──────── RECORDS SHOWN ────────

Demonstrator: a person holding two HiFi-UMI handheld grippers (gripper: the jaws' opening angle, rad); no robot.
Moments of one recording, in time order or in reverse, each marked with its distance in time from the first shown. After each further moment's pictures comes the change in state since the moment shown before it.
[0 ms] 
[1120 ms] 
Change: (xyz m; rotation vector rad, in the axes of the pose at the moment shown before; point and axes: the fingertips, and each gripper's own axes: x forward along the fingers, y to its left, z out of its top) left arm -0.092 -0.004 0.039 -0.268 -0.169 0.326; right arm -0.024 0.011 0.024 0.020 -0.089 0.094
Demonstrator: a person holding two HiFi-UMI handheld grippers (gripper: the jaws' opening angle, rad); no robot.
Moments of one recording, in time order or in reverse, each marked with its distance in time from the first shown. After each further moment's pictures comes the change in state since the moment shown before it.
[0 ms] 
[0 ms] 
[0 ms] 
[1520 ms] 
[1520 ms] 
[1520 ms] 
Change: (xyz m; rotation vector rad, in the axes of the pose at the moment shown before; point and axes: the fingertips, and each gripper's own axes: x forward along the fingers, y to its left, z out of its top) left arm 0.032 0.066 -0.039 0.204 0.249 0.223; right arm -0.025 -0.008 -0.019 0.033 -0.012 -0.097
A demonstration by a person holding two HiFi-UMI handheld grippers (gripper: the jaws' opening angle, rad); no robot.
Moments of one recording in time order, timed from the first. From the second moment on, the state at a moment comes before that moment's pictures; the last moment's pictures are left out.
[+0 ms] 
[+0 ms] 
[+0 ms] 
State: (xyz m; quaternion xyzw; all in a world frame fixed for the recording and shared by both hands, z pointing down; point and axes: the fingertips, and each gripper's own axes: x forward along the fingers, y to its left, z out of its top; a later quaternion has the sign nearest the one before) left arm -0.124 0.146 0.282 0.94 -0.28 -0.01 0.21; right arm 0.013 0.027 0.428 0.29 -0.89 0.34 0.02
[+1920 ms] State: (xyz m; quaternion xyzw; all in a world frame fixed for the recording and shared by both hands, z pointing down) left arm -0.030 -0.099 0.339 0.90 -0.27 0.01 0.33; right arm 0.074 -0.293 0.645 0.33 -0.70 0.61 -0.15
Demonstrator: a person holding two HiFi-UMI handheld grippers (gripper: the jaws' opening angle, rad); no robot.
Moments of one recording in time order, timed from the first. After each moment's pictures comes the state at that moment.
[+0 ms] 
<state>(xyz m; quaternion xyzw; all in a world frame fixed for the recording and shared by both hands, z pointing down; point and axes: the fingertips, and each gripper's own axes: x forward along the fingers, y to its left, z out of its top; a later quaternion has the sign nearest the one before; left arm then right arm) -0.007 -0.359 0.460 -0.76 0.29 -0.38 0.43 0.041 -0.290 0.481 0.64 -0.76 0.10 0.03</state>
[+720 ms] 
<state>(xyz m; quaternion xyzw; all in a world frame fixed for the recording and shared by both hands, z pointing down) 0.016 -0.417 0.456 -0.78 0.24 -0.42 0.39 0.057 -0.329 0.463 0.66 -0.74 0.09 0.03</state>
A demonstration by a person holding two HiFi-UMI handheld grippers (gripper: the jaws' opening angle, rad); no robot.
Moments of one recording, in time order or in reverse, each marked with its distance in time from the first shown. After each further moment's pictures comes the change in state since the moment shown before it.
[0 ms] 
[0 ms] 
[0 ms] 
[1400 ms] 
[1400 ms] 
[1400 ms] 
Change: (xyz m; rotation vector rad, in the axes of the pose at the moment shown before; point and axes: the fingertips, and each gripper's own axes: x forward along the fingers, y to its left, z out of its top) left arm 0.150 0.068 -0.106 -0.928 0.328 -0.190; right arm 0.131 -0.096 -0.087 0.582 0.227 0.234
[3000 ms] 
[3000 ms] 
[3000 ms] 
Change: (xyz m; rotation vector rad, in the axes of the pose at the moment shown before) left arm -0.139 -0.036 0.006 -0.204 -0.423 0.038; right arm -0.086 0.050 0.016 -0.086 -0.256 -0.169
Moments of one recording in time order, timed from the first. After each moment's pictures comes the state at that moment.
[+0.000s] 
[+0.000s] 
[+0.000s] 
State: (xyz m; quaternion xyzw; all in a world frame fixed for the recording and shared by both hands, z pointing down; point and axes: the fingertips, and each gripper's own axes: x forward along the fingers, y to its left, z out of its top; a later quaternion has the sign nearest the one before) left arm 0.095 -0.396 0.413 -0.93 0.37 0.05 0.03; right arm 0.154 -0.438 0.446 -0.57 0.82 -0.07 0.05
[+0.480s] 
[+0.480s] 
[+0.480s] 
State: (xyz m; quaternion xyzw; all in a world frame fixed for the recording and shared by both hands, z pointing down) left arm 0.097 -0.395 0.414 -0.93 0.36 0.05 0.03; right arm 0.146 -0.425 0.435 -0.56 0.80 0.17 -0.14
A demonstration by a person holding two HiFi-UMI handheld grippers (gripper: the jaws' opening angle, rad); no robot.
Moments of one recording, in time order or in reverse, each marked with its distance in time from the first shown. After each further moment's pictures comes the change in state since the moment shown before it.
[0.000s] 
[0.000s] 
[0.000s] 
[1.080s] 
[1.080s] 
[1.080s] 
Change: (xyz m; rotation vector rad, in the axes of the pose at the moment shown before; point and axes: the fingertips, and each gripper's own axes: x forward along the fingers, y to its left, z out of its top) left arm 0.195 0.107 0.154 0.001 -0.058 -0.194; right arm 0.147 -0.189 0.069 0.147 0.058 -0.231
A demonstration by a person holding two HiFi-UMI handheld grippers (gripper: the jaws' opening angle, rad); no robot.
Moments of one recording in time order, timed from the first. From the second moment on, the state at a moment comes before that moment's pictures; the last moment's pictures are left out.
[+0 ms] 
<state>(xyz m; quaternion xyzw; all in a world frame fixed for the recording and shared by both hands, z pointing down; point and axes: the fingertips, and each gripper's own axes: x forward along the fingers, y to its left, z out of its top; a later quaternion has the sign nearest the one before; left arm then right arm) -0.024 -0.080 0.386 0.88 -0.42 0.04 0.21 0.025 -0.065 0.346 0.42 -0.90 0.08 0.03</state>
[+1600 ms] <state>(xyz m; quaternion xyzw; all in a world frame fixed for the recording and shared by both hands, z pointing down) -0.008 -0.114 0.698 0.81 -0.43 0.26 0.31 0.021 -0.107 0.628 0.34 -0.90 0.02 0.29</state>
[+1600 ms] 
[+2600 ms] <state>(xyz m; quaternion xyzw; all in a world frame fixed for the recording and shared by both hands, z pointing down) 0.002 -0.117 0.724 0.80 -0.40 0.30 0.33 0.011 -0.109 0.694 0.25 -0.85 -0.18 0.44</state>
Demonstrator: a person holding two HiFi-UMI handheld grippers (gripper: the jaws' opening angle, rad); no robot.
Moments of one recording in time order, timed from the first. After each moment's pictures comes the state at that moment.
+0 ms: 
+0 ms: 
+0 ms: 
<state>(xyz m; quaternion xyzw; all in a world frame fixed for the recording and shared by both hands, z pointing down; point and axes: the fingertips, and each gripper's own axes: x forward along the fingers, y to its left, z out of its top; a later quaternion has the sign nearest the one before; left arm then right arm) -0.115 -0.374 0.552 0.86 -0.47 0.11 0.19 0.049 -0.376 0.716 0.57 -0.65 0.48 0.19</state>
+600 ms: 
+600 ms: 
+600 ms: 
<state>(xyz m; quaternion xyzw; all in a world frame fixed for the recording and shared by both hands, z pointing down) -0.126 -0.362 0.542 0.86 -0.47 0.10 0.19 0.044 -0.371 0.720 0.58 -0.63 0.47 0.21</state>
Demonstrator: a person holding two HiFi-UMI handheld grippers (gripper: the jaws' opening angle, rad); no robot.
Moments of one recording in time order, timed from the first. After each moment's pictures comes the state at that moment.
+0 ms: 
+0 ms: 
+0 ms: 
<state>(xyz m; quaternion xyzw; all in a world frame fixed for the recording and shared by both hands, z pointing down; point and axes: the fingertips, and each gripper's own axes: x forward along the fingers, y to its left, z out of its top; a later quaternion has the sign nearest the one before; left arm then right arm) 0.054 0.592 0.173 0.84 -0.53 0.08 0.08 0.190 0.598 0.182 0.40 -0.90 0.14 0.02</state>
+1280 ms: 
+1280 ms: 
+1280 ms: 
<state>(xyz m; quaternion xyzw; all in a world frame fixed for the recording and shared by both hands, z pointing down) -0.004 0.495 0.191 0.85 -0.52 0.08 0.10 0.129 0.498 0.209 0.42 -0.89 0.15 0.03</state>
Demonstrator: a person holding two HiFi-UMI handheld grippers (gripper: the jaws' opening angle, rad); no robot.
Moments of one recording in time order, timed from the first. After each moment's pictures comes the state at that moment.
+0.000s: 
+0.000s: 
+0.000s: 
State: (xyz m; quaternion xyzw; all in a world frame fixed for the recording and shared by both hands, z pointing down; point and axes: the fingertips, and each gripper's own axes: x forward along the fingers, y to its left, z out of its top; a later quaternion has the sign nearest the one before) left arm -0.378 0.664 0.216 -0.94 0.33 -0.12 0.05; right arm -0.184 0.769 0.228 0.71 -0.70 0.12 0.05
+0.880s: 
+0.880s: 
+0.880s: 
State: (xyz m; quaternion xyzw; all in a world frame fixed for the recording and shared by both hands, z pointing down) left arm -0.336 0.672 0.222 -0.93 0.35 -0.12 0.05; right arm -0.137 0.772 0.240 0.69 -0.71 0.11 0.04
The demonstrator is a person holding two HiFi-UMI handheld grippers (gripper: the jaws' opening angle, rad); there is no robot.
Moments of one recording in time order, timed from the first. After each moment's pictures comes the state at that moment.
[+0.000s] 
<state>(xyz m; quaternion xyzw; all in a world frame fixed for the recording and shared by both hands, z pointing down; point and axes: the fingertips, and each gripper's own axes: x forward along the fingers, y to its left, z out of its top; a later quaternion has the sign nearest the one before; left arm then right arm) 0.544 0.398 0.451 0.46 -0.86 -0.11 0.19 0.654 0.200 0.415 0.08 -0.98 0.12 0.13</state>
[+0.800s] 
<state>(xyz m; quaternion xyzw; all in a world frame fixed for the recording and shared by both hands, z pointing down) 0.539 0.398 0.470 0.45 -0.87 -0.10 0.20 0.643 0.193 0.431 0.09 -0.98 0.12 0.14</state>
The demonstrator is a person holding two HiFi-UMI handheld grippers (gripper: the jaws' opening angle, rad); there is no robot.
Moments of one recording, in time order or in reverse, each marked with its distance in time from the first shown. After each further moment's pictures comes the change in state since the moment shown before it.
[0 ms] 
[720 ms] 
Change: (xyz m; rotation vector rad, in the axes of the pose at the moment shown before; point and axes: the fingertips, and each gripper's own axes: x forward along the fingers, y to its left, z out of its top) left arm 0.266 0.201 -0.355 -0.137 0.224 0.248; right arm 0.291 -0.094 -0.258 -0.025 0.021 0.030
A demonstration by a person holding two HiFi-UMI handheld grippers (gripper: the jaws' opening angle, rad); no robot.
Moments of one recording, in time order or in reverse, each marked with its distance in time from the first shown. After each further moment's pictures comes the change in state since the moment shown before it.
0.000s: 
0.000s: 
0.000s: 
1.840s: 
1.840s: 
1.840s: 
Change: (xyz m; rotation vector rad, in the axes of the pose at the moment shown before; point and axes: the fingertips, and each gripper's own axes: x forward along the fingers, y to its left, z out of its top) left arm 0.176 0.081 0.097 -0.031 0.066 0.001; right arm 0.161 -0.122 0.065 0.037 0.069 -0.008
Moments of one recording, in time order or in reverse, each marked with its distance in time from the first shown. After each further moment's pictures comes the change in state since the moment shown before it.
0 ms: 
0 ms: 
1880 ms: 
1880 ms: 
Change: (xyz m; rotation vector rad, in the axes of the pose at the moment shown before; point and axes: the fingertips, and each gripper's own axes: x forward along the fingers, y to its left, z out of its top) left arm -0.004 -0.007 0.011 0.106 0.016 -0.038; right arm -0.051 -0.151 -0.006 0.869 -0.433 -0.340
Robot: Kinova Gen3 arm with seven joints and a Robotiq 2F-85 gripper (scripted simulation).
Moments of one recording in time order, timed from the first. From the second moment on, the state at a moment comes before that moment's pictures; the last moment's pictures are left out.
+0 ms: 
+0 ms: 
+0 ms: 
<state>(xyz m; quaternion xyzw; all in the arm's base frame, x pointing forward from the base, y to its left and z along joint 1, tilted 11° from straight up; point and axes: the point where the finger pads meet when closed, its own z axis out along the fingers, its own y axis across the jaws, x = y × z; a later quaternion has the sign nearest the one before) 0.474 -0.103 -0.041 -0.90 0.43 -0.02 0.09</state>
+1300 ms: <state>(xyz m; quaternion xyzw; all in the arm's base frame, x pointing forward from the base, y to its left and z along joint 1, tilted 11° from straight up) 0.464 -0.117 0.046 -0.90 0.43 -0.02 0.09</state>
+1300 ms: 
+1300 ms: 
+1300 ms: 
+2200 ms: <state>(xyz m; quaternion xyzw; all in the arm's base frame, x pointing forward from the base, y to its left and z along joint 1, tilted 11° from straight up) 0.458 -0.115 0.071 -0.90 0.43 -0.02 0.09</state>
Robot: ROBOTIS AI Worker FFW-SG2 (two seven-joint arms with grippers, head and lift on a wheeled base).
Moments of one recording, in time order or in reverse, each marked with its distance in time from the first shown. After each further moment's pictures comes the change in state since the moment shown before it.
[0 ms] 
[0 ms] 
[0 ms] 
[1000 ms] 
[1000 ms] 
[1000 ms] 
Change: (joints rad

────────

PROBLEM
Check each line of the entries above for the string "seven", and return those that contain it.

WRITTEN ANSWER
Robot: Kinova Gen3 arm with seven joints and a Robotiq 2F-85 gripper (scripted simulation).
Robot: ROBOTIS AI Worker FFW-SG2 (two seven-joint arms with grippers, head and lift on a wheeled base).

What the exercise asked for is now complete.